In terms of HTC, at the European level, EGI is a federated e-Infrastructure initially set up in order to provide advanced computing services for R&I using grid-computing techniques but which now also encompassed cloud computing Infrastructures. EGI is publicly funded and comprises over 300 data centres and cloud providers spread across Europe and worldwide. EGI offers a wide range of services for compute, storage, data and support. EGI has been funded by a series of EC research projects such as DataGrid and Enabling Grids for e-science.

EGI creates and delivers open solutions for science and RIs by federating digital capabilities, resources and expertise between communities and across national boundaries. Researchers from all disciplines have easy, integrated and open access to the advanced scientific computing capabilities, resources and expertise needed to collaborate and to carry out data/compute intensive science and innovation.

Regarding the services, EGI delivers advanced computing services to support scientists, multinational projects and RIs. The EGI services are provided by EGI’s federated cloud providers and data centres. The services can be requested by anyone involved in academic research and businesses and they can be categorised in the following groups: computing, storage and data, training. EGI provides access to over 700,000 logical CPUs and 500 PB of disk and tape storage.The services can be requested by anyone involved in academic research and businesses and they can be categorised in the following groups: computing, storage and data, training. EGI provides access to over 700 000 logical CPUs and 500 PB of disk and tape storage.

Thematic e-infrastructures

RIs are key elements of modern research. By providing services to a very broad variety of users, they create a shared and collaborative research environment, the so-called RI ecosystem, which has shaped big science for decades. In Europe, this includes the creation of the European Organization for Nuclear Research (CERN) in the mid-1950s, for particle physics research, and the European Southern Observatory (ESO) for astronomy in the early 1960s. From their early beginnings, both of these large RIs faced the challenge of managing large amounts of data they produced by developing data technologies and related policies.

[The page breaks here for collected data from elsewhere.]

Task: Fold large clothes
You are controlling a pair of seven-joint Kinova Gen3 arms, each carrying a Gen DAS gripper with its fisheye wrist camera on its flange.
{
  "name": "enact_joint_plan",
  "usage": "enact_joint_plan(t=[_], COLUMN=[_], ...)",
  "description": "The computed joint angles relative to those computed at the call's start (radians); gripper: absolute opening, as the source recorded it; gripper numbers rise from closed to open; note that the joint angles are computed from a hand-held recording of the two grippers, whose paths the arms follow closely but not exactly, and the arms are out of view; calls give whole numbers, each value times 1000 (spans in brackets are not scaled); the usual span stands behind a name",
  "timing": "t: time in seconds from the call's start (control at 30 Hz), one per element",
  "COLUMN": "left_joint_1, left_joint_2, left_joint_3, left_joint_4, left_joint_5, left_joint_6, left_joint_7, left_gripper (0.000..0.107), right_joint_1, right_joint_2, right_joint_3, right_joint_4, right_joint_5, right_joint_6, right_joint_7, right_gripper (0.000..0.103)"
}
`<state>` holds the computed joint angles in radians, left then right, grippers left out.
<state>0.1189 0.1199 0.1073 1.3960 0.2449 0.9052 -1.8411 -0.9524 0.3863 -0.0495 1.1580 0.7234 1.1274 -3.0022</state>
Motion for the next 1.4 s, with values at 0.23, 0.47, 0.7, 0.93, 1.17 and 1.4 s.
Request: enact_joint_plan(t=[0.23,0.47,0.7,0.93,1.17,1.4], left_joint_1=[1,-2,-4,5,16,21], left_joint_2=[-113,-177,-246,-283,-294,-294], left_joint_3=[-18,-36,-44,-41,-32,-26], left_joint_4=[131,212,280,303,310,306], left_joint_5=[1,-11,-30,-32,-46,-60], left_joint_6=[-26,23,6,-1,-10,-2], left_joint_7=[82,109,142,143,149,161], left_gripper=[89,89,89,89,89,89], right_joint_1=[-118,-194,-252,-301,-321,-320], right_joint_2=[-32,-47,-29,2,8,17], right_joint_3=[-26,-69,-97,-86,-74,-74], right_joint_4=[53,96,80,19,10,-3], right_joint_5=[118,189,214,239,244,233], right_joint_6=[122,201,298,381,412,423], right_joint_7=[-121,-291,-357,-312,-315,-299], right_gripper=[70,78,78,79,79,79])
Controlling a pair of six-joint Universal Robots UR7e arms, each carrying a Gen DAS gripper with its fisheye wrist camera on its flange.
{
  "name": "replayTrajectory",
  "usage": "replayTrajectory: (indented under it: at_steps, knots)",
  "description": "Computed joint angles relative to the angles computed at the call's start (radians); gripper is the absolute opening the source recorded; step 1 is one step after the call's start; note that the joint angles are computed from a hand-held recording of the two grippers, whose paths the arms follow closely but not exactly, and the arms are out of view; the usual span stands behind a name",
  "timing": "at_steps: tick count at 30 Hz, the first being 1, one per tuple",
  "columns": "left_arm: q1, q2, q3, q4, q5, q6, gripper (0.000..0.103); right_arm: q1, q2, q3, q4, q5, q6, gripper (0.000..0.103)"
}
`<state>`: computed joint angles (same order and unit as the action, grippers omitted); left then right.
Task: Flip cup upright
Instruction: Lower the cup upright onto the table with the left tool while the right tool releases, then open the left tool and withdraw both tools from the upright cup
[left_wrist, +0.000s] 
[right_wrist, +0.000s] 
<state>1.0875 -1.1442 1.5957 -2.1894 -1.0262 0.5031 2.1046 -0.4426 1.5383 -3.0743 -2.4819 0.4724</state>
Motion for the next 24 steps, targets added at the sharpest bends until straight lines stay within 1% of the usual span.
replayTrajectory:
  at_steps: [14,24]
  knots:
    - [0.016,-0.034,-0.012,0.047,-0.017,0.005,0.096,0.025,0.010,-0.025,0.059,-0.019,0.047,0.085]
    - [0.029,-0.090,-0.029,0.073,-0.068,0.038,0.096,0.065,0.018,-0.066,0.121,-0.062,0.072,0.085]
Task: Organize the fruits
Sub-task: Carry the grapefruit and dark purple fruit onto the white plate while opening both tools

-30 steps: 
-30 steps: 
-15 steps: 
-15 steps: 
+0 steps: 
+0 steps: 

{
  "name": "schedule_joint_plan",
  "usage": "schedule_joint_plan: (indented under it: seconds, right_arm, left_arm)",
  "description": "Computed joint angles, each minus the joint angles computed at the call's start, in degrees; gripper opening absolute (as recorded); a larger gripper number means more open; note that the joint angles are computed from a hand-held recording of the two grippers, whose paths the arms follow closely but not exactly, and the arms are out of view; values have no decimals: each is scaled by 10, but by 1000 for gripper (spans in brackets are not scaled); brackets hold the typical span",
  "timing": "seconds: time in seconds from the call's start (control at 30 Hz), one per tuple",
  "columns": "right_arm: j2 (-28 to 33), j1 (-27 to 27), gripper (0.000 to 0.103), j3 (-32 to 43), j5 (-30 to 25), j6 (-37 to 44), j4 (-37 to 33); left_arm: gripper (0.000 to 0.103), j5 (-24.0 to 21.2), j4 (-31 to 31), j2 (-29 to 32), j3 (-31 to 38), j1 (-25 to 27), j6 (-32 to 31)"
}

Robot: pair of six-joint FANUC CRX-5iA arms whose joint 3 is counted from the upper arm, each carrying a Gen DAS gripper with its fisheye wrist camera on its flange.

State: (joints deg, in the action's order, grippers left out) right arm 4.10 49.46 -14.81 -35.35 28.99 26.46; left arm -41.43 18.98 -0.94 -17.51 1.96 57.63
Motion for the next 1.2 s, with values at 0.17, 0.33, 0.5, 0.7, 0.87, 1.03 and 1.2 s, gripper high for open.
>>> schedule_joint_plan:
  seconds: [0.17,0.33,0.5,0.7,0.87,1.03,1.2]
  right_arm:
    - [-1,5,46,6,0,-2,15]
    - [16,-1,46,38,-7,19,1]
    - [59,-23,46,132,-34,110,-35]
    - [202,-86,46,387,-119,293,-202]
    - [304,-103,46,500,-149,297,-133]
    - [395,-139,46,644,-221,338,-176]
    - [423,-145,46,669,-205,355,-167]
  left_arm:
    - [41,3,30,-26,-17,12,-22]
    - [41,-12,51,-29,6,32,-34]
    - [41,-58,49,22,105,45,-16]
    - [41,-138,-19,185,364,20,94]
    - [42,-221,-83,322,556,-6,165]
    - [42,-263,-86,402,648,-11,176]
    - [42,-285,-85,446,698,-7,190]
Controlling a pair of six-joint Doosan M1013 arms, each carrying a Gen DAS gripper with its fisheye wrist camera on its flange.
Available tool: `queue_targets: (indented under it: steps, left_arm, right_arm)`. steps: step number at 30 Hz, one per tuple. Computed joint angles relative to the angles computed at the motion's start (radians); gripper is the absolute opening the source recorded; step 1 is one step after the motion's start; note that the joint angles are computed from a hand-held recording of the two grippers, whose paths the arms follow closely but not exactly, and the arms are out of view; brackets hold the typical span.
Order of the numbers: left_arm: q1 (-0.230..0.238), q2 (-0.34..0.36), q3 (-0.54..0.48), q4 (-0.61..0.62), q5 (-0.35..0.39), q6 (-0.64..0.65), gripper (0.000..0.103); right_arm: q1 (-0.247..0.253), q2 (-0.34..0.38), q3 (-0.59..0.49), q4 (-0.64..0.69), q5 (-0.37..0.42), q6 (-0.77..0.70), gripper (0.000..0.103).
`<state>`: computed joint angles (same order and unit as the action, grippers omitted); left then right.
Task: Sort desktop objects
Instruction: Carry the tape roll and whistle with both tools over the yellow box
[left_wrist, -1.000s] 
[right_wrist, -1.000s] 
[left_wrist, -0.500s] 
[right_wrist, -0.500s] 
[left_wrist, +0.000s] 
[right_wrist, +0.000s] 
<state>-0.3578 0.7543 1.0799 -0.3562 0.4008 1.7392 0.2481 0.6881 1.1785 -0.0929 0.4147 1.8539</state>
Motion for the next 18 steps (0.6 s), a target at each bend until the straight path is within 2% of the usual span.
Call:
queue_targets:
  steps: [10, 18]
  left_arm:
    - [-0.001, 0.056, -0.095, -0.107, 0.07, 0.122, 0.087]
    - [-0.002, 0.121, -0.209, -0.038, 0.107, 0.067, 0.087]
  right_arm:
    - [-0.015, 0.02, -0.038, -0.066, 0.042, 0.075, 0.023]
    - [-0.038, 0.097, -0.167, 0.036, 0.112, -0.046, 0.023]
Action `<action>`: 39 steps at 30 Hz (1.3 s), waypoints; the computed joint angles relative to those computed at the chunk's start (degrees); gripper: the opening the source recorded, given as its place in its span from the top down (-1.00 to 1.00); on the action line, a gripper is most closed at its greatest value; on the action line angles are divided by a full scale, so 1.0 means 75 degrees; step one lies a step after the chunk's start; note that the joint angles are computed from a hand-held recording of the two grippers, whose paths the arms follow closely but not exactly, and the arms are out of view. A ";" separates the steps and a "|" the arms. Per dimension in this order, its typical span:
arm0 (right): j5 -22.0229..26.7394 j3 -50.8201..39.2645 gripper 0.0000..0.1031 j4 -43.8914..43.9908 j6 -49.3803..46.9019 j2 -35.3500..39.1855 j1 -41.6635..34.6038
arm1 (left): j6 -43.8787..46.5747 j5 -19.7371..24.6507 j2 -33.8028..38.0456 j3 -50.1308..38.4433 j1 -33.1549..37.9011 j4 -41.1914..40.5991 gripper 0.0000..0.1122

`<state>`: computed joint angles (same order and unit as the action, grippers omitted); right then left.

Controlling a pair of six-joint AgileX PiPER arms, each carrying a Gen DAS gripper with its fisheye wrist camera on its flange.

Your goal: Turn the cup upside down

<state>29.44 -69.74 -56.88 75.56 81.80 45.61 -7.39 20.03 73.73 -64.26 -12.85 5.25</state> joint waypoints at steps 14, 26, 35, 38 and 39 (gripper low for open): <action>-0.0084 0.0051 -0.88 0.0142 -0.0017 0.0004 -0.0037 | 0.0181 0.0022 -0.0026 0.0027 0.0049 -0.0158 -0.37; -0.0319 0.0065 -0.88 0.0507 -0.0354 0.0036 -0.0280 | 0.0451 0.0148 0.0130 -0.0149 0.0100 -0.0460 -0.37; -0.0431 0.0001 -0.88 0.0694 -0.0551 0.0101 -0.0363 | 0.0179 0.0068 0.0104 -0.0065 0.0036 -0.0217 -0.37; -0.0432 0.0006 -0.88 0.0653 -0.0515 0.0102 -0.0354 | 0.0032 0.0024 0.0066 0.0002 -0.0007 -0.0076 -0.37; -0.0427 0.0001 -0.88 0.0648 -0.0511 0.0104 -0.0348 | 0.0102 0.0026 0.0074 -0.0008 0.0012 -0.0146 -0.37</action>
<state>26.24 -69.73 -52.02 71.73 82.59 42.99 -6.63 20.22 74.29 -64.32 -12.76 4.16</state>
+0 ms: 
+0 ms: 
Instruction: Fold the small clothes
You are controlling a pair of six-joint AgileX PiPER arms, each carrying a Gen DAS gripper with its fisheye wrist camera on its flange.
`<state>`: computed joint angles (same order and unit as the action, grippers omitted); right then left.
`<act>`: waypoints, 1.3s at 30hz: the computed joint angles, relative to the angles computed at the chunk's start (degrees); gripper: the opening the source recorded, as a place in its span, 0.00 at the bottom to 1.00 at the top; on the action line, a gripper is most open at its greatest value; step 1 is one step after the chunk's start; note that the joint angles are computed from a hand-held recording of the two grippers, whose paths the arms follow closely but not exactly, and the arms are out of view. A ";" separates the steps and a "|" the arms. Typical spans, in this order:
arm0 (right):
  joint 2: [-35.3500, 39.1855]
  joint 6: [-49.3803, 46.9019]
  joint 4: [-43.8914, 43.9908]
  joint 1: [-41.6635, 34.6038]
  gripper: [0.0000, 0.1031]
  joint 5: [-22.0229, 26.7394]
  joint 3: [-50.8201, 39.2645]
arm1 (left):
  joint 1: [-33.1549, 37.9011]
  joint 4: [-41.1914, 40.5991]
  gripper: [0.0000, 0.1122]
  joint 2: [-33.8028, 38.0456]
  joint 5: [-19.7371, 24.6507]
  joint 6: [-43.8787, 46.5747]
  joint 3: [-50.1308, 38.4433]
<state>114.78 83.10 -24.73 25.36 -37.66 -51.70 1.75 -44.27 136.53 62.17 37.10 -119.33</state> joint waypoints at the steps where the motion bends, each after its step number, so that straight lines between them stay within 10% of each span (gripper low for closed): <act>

RIs also had to develop schemes and processes to overcome challenges raised by the growth of the number of transnational RIs, the increased complexity of scientific problems and societal challenges (often requiring the collaboration of diverse user communities) and the exponential growth of data. Data protocols, quality control and management plans throughout the entire data lifecycle were developed along with the relevant technologies. Thematic RIs are therefore an indispensable and even a driving element of the EOSC data management chain.

The importance of thematic services provided to users of an RI and their interoperation with generic e-Infrastructures has been recognized by ESFRI by adding explicit attention to the development e-Needs in the lifecycle analysis of RIs. The ESFRI Roadmap thereby identifies the needs of the European scientific community in terms of Research Infrastructures including e-Infrastructures.

An example of this interdependency is the collaboration between CERN, SKAO, GÉANT and PRACE, which will see the organisations work together to help realise the full potential of the coming new generation of HPC technology. During an initial period of 18 months, the collaboration will develop a benchmarking test suite and a series of common pilot ‘demonstrator’ systems. The next-generation of HPC technology offers great promise for supporting scientific research. Exascale supercomputers – machines capable of performing a quintillion, or a billion billion, calculations per second – are expected to become a reality in the next few years. This change in the power of HPC technology, coupled with growing use of machine learning, will be vital in ensuring the success of big science projects scheduled to come online this decade, such as SKAO and CERN’s High-Luminosity Large Hadron Collider.